**DIRECTIONS FOR THIS TASK:** Wherever the word "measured" occurs in the lines below, copy the whole line.

**DATA SHOWN:**
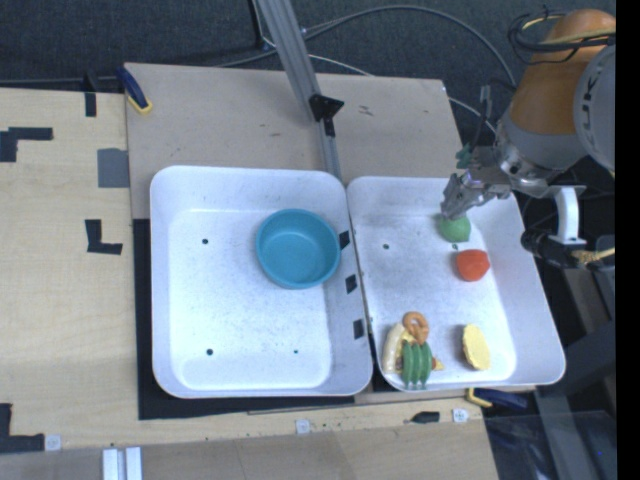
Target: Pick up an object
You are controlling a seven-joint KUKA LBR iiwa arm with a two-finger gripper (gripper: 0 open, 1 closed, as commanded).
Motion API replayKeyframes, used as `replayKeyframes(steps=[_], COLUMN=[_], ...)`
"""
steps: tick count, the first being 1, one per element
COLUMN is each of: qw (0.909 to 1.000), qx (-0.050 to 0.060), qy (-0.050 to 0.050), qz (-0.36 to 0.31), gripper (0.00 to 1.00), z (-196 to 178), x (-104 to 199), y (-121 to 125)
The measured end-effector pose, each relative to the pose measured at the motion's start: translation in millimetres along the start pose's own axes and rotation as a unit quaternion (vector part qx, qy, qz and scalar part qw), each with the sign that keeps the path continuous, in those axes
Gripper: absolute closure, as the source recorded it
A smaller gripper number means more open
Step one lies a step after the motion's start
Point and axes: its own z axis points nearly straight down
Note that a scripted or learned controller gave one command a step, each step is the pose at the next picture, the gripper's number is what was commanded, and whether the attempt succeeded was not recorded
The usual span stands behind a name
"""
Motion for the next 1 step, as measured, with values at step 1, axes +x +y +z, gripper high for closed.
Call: replayKeyframes(steps=[1], qw=[1.0], qx=[0.001], qy=[0.0], qz=[-0.002], gripper=[1.0], z=[-4.8], x=[47.9], y=[-13.7])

**FINAL ANSWER:**
The measured end-effector pose, each relative to the pose measured at the motion's start: translation in millimetres along the start pose's own axes and rotation as a unit quaternion (vector part qx, qy, qz and scalar part qw), each with the sign that keeps the path continuous, in those axes
Motion for the next 1 step, as measured, with values at step 1, axes +x +y +z, gripper high for closed.

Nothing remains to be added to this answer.